Силов сидел у окна и смотрел на смартфоне видео, где подробно показывали и рассказывали обо всем, что происходило на набережной. Ролики сменяли друг друга, но говорили и показывали почти одно и то же. Виктор никак не реагировал — просто смотрел на лежащий на подоконнике мобильный, машинально прикуривая одну сигарету за другой. От него не ускользнуло то обстоятельство, что половина толпы ела мороженое. Чтобы не терять свое место наблюдения, люди, стоящие ближе всех к дебаркадеру, передавали назад деньги точно так же, как когда-то давно в автобусах, а сейчас в маршрутках пассажиры передавали деньги за билет. Обратно взамен денег они получали мороженое или бутылочку сильногазированного напитка. Мороженое передавали с учетом общего настроения — делово, грустно и сосредоточенно. Так в православных храмах передают свечи к алтарю, сопровождая ритуал неизменной фразой: «К празднику…»
Жара, новость, горе, любопытство — все сплелось в единое целое и зависло над городом как минимум еще на пару дней. Потом жизнь возьмет свое и вернется к самой себе, умудренная еще одним опытом непредсказуемости сути и смысла бытия…
— Единство и борьба, — Силов зло хихикнул, подытоживая свое наблюдение.

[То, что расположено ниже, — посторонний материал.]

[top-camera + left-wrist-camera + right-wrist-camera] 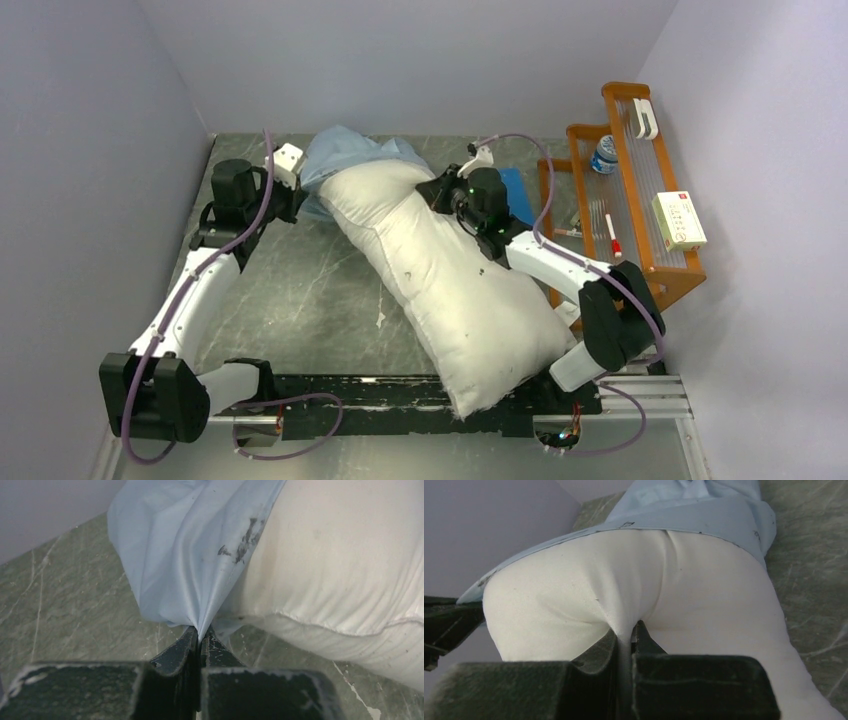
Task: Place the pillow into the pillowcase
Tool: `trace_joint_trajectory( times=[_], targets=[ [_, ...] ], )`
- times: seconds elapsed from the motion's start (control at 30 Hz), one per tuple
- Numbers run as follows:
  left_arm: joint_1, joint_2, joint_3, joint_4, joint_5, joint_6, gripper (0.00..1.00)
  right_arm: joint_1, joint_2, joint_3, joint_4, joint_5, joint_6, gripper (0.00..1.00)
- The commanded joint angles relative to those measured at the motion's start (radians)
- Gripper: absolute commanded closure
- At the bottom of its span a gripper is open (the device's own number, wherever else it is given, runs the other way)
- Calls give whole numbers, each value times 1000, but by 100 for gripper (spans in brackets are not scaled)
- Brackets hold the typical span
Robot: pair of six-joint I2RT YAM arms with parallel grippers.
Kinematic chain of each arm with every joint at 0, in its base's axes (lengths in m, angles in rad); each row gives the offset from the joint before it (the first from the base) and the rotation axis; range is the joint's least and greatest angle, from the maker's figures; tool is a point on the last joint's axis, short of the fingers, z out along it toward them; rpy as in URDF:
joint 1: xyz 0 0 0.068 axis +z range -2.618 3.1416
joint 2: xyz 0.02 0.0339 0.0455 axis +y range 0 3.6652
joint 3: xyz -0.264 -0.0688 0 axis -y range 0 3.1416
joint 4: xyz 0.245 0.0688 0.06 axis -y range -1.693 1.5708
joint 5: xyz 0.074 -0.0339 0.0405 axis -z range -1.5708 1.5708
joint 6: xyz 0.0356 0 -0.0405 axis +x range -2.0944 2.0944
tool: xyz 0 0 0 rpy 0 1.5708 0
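Note:
The off-white pillow [450, 275] lies diagonally across the table, its far end tucked into the light blue pillowcase [345, 155] at the back. My left gripper [298, 200] is shut on the pillowcase's edge [175, 580], pinching a fold of blue cloth beside the pillow [340, 565]. My right gripper [440, 190] is shut on a pinch of the pillow's fabric [624, 590], on its right side near the pillowcase mouth [694, 515]. The pillow's near end hangs over the black base rail at the front.
A wooden rack [640, 190] stands at the right with a bottle [603, 155], a small box [680, 220] and pens. A darker blue flat square [516, 190] lies beside the right gripper. Grey walls close in on the left and the back.

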Motion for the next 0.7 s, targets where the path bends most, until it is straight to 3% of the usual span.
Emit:
trace_joint_trajectory(
  times=[0.0, 0.23, 0.37, 0.47, 0.53, 0.67],
  targets=[
    [1, -14, -11, -37, 13, -36, 93, -32, -47, 2, 191, 165, 39, 100],
    [-49, -91, -46, 11, 188, -148, 92, 132, 28, 41, 142, 173, -116, 100],
    [-79, -116, -48, -51, 261, -177, 92, 239, 27, 27, 79, 299, -221, 100],
    [-99, -107, -58, -131, 340, -200, 84, 245, 43, 9, 87, 278, -206, 100],
    [-105, -106, -49, -203, 340, -179, 74, 255, 55, 14, 87, 253, -222, 100],
    [-105, -150, -15, -279, 196, -221, 60, 270, 59, 23, 56, 164, -256, 100]
  ],
)
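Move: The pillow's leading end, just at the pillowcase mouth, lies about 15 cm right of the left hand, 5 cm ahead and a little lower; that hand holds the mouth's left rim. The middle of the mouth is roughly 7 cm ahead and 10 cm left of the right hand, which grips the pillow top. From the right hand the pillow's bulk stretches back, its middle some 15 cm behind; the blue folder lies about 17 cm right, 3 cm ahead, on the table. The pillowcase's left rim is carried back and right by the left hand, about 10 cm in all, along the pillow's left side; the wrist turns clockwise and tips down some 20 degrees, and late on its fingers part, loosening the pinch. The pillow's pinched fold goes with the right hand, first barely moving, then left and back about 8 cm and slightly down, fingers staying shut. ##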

Надо собираться: в двенадцать часов худрук вызвал весь коллектив театра — сегодня последний спектакль в сезоне, что-нибудь придумает — какую-нибудь дребедень по этому случаю…
В театре было прохладно, за этим следили очень строго. Несколько лет назад лопнула от жары виолончель — рассохлась прямо на спектакле — бухнула дека, и инструмент сложился вдвое. С тех пор и влажность в яме, и температура во всем театре поддерживались в соответствии с инструкциями.

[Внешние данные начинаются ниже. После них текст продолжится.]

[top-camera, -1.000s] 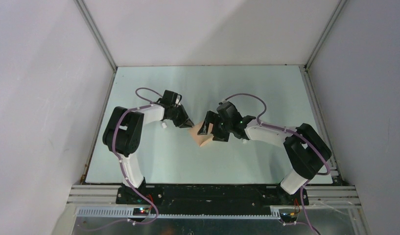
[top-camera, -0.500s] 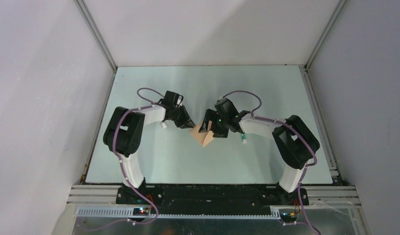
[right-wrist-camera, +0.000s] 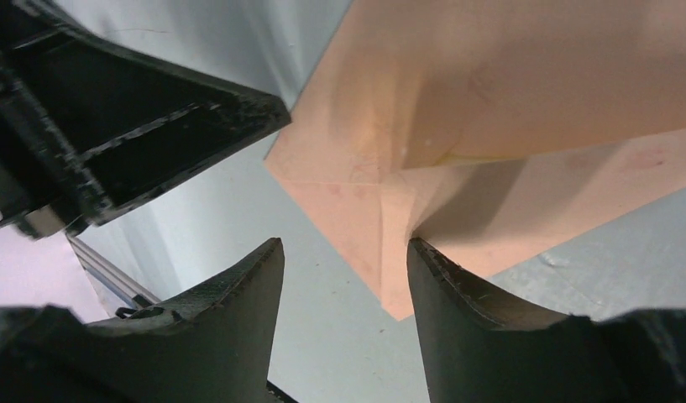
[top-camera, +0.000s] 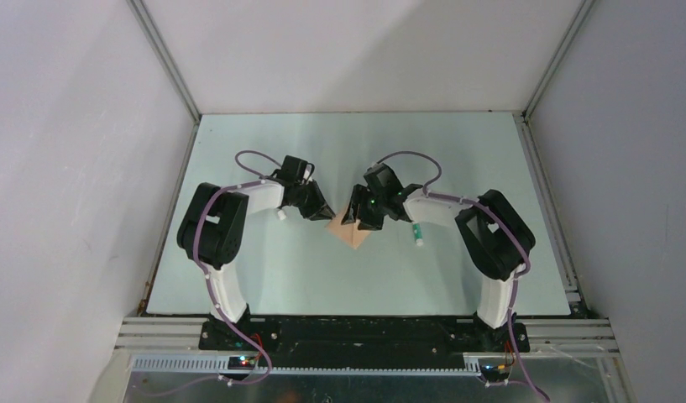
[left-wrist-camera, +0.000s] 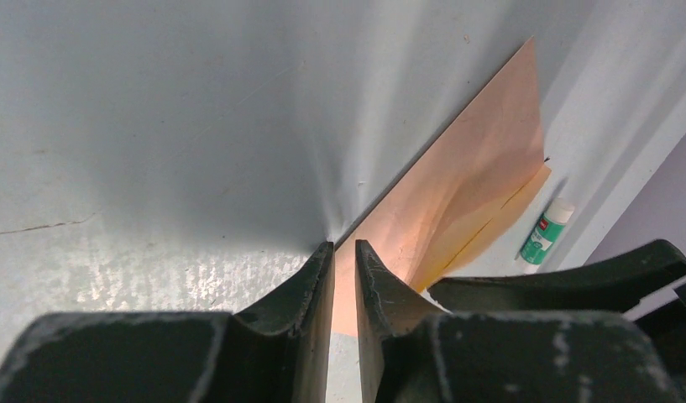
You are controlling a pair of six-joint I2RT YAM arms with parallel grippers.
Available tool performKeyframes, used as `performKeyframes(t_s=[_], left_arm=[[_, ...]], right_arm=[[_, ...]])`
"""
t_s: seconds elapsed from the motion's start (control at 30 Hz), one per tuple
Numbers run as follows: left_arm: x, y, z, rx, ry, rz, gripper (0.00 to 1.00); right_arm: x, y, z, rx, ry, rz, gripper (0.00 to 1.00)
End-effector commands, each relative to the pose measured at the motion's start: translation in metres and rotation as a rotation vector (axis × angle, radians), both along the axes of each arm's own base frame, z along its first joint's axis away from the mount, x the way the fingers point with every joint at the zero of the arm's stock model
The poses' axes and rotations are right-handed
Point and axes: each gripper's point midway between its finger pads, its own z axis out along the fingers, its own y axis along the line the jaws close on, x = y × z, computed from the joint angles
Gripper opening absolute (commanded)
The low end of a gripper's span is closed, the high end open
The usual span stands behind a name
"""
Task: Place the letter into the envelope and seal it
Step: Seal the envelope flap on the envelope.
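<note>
The peach-tan envelope [top-camera: 349, 235] lies on the table between both grippers, with one folded layer raised over the rest [right-wrist-camera: 524, 75]. The letter is hidden. My left gripper [top-camera: 327, 215] stands at the envelope's left edge. Its jaws leave only a narrow slit [left-wrist-camera: 344, 245], and flat envelope paper [left-wrist-camera: 457, 185] shows through it with nothing clamped. My right gripper [top-camera: 350, 220] is open over the envelope's near corner [right-wrist-camera: 345, 243]. One of its fingertips [right-wrist-camera: 419, 252] touches the paper at the fold; the other hangs over bare table.
A white glue stick [top-camera: 417, 234] with a green label lies on the table right of the envelope, under the right forearm, and also shows in the left wrist view [left-wrist-camera: 545, 235]. White walls enclose the table on three sides.
The right arm has swung left and farther back onto the envelope, and its jaws have narrowed. The left arm and the envelope have stayed put.
</note>
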Motion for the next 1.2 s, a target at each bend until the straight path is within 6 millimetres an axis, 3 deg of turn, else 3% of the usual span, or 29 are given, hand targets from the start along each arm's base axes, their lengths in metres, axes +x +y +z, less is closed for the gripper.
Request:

Труппа и цеха уже собирались в зрительном зале — у каждой касты были свои места. Цеха сидели в самом конце амфитеатра, почти под балконом, администрация в первых рядах партера. С солистами было сложнее — группы, объединенные общим взглядом на ситуацию в театре, сидели каждая в своей стороне. Две-три примы сидели в ложе первого яруса: бюсты молчали и не двигались — так они могли не менять своего выражения на лице на протяжении всего собрания.
Директор поздравила с успехами сезона — цифры превышали госзадание, премия в конце календарного года обязательно учтет этот отрадный факт, произошедший в театре.
Худрук также поблагодарил всех-всех-всех за сотрудничество, за художественное воплощение задуманного и пообещал еще более интересный следующий сезон. В конце своей речи председатель профкома объявила, что сегодня во дворике театра будет фуршет — милости просим всех желающих. Конец сезона удался!
Под аплодисменты собрание закончилось, и все разошлись. Виктор зашел в свою гримерную — посидел несколько минут и пошел из театра… На вахте помидорка-директриса орала на вахтера — тот в прошлое дежурство забыл утром отключить сигнализацию, и сработала аварийка — залило весь мебельный цех на хрен… Силов хотел было протиснуться мимо оголтело орущей женщины, но директриса схватила его за рукав:
— Маэстро, — нежно проговорила помидорка, — сегодня из департамента придут, будут вам юбилейный подарок дарить. Так что, Виктор Викторович, вы уж побрейтесь к вечеру. А то третий день небритый ходите…
Маэстро опешил: «Извините», и быстро повернул обратно в театр, в свою гримуборную…
На Силова смотрел осунувшийся и небритый мужик. Он даже растерялся от взгляда дирижера. Потом исчез под столом и появился с электробритвой. Два-три движения, и стало ясно — эту щетину таким инструментом не снять. Ничего не оставалось, как идти в парикмахерскую и бриться.
Ноги привели Виктора в педикюрню Лизы. Это стало еще одной неожиданностью для Силова. Отступать было некуда и незачем, и Виктор сел ждать своей очереди. Из мужчин в салоне был только женский мастер и он — Силов. Каких-нибудь пять минут, и небритый маэстро сидел перед крупногрудой женщиной в бледно-фиолетовой чалме и обтягивающей майке, которая выдавала в разных местах излишки лишнего веса:
— Морду в порядок приведите, — сказал Силов и закрыл глаза.